** Problem statement **
Set the whole listing down again exactly as written.

——

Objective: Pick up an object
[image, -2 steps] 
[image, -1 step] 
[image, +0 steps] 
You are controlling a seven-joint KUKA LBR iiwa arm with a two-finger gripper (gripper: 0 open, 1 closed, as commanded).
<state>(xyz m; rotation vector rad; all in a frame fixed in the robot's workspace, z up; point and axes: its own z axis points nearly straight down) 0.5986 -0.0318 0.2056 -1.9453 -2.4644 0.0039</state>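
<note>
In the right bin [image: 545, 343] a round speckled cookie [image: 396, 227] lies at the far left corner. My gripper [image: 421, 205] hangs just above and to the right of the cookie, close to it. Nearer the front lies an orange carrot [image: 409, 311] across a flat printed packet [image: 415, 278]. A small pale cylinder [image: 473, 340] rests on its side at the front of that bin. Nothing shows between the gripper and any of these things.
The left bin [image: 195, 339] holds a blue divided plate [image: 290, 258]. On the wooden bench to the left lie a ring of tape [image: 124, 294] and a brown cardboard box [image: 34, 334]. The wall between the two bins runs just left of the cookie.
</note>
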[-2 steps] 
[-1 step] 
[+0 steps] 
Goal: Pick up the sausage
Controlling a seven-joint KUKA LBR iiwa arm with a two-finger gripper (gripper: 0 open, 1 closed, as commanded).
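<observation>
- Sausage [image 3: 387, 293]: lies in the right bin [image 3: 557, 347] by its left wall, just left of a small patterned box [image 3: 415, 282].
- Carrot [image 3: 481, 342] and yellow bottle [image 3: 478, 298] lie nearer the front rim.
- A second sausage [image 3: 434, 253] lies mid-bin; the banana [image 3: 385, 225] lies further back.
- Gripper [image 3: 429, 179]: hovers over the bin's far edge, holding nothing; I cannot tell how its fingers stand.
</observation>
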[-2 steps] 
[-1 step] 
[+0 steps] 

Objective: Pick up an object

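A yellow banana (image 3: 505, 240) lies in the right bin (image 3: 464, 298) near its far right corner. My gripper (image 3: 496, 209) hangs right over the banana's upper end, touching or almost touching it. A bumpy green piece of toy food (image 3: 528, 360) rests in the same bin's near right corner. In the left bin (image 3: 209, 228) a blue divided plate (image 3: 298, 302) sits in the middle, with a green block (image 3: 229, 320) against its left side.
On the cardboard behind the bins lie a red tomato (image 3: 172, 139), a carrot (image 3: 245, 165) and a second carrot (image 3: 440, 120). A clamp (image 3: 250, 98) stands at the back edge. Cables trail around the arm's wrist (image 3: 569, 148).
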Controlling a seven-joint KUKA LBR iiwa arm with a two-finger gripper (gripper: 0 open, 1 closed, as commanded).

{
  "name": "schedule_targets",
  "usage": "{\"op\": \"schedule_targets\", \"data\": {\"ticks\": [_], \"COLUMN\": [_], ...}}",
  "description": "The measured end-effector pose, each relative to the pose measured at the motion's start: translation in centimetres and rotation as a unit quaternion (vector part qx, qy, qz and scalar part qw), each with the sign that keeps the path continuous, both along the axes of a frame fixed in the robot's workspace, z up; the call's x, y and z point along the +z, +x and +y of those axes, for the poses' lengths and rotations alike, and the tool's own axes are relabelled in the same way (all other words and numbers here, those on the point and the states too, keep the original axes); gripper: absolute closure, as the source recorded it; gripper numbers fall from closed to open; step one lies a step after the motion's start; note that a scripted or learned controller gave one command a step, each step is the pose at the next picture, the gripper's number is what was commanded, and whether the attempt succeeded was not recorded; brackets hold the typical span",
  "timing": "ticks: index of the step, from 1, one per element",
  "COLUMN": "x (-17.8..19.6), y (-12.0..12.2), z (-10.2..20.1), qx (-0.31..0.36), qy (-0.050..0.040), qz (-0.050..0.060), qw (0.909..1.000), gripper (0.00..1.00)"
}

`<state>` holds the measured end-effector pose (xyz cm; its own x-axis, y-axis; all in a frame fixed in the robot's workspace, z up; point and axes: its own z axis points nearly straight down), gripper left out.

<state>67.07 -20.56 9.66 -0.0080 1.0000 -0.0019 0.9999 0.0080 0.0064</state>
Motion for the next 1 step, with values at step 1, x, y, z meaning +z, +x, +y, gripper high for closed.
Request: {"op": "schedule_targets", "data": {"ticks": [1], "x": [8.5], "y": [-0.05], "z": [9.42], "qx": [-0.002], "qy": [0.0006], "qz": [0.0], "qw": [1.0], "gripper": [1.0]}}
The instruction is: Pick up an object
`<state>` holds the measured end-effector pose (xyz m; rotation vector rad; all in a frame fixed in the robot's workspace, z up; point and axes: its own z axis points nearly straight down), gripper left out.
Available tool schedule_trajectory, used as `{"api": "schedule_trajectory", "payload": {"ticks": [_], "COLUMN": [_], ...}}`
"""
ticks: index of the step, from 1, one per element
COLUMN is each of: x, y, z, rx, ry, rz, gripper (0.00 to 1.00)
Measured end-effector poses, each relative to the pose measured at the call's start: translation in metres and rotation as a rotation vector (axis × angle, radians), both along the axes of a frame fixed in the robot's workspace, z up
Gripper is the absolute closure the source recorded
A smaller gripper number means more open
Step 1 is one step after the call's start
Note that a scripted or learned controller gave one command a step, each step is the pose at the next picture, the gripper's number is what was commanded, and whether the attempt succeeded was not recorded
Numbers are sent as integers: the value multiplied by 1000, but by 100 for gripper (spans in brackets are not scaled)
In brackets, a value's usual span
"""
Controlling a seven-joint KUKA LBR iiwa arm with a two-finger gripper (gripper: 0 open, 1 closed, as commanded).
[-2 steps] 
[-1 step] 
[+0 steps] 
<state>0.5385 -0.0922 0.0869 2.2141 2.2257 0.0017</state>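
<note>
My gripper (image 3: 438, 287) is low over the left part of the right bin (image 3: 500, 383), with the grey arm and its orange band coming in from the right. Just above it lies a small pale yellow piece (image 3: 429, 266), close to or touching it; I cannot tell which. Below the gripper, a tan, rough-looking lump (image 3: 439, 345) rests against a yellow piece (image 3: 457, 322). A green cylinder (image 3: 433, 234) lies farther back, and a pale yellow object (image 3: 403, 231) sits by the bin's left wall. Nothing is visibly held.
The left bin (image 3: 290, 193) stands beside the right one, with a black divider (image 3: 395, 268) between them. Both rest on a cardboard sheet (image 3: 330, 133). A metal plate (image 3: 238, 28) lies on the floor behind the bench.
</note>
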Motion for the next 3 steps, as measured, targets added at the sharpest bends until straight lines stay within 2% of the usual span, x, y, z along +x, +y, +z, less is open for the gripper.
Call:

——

** Solution to the exercise **
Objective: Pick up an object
[image, -2 steps] 
[image, -1 step] 
[image, +0 steps] 
You are controlling a seven-joint KUKA LBR iiwa arm with a two-finger gripper (gripper: 0 open, 1 closed, as commanded).
<state>(xyz m; rotation vector rad; all in a frame fixed in the robot's workspace, z up; point and axes: its own z axis points nearly straight down) 0.5986 -0.0318 0.2056 -1.9453 -2.4644 0.0039</state>
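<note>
In the right bin [image: 545, 343] a round speckled cookie [image: 396, 227] lies at the far left corner. My gripper [image: 421, 205] hangs just above and to the right of the cookie, close to it. Nearer the front lies an orange carrot [image: 409, 311] across a flat printed packet [image: 415, 278]. A small pale cylinder [image: 473, 340] rests on its side at the front of that bin. Nothing shows between the gripper and any of these things.
The left bin [image: 195, 339] holds a blue divided plate [image: 290, 258]. On the wooden bench to the left lie a ring of tape [image: 124, 294] and a brown cardboard box [image: 34, 334]. The wall between the two bins runs just left of the cookie.
</note>
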[-2 steps] 
[-1 step] 
[+0 steps] 
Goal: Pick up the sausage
Controlling a seven-joint KUKA LBR iiwa arm with a two-finger gripper (gripper: 0 open, 1 closed, as commanded).
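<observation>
- Sausage [image 3: 387, 293]: lies in the right bin [image 3: 557, 347] by its left wall, just left of a small patterned box [image 3: 415, 282].
- Carrot [image 3: 481, 342] and yellow bottle [image 3: 478, 298] lie nearer the front rim.
- A second sausage [image 3: 434, 253] lies mid-bin; the banana [image 3: 385, 225] lies further back.
- Gripper [image 3: 429, 179]: hovers over the bin's far edge, holding nothing; I cannot tell how its fingers stand.
</observation>
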[-2 steps] 
[-1 step] 
[+0 steps] 

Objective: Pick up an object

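A yellow banana (image 3: 505, 240) lies in the right bin (image 3: 464, 298) near its far right corner. My gripper (image 3: 496, 209) hangs right over the banana's upper end, touching or almost touching it. A bumpy green piece of toy food (image 3: 528, 360) rests in the same bin's near right corner. In the left bin (image 3: 209, 228) a blue divided plate (image 3: 298, 302) sits in the middle, with a green block (image 3: 229, 320) against its left side.
On the cardboard behind the bins lie a red tomato (image 3: 172, 139), a carrot (image 3: 245, 165) and a second carrot (image 3: 440, 120). A clamp (image 3: 250, 98) stands at the back edge. Cables trail around the arm's wrist (image 3: 569, 148).
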Controlling a seven-joint KUKA LBR iiwa arm with a two-finger gripper (gripper: 0 open, 1 closed, as commanded).

{
  "name": "schedule_targets",
  "usage": "{\"op\": \"schedule_targets\", \"data\": {\"ticks\": [_], \"COLUMN\": [_], ...}}",
  "description": "The measured end-effector pose, each relative to the pose measured at the motion's start: translation in centimetres and rotation as a unit quaternion (vector part qx, qy, qz and scalar part qw), each with the sign that keeps the path continuous, both along the axes of a frame fixed in the robot's workspace, z up; the call's x, y and z point along the +z, +x and +y of those axes, for the poses' lengths and rotations alike, and the tool's own axes are relabelled in the same way (all other words and numbers here, those on the point and the states too, keep the original axes); gripper: absolute closure, as the source recorded it; gripper numbers fall from closed to open; step one lies a step after the motion's start; note that a scripted or learned controller gave one command a step, each step is the pose at the next picture, the gripper's number is what was commanded, and whether the attempt succeeded was not recorded; brackets hold the typical span",
  "timing": "ticks: index of the step, from 1, one per element",
  "COLUMN": "x (-17.8..19.6), y (-12.0..12.2), z (-10.2..20.1), qx (-0.31..0.36), qy (-0.050..0.040), qz (-0.050..0.060), qw (0.909..1.000), gripper (0.00..1.00)"
}

`<state>` holds the measured end-effector pose (xyz cm; its own x-axis, y-axis; all in a frame fixed in the robot's workspace, z up; point and axes: its own z axis points nearly straight down), gripper left out.

<state>67.07 -20.56 9.66 -0.0080 1.0000 -0.0019 0.9999 0.0080 0.0064</state>
Motion for the next 1 step, with values at step 1, x, y, z meaning +z, +x, +y, gripper high for closed.
Request: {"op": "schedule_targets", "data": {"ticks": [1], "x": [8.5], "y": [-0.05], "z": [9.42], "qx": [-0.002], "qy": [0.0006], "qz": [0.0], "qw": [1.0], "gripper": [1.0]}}
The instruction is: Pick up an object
`<state>` holds the measured end-effector pose (xyz m; rotation vector rad; all in a frame fixed in the robot's workspace, z up; point and axes: its own z axis points nearly straight down), gripper left out.
Available tool schedule_trajectory, used as `{"api": "schedule_trajectory", "payload": {"ticks": [_], "COLUMN": [_], ...}}`
"""
ticks: index of the step, from 1, one per element
COLUMN is each of: x, y, z, rx, ry, rz, gripper (0.00 to 1.00)
Measured end-effector poses, each relative to the pose measured at the call's start: translation in metres and rotation as a rotation vector (axis × angle, radians), both along the axes of a frame fixed in the robot's workspace, z up
Gripper is the absolute closure the source recorded
A smaller gripper number means more open
Step 1 is one step after the call's start
Note that a scripted or learned controller gave one command a step, each step is the pose at the next picture, the gripper's number is what was commanded, and whether the attempt succeeded was not recorded
Numbers are sent as integers: the value multiplied by 1000, but by 100 for gripper (spans in brackets are not scaled)
In brackets, a value's usual span
"""
Controlling a seven-joint KUKA LBR iiwa arm with a two-finger gripper (gripper: 0 open, 1 closed, as commanded).
[-2 steps] 
[-1 step] 
[+0 steps] 
<state>0.5385 -0.0922 0.0869 2.2141 2.2257 0.0017</state>
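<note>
My gripper (image 3: 438, 287) is low over the left part of the right bin (image 3: 500, 383), with the grey arm and its orange band coming in from the right. Just above it lies a small pale yellow piece (image 3: 429, 266), close to or touching it; I cannot tell which. Below the gripper, a tan, rough-looking lump (image 3: 439, 345) rests against a yellow piece (image 3: 457, 322). A green cylinder (image 3: 433, 234) lies farther back, and a pale yellow object (image 3: 403, 231) sits by the bin's left wall. Nothing is visibly held.
The left bin (image 3: 290, 193) stands beside the right one, with a black divider (image 3: 395, 268) between them. Both rest on a cardboard sheet (image 3: 330, 133). A metal plate (image 3: 238, 28) lies on the floor behind the bench.
</note>
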Motion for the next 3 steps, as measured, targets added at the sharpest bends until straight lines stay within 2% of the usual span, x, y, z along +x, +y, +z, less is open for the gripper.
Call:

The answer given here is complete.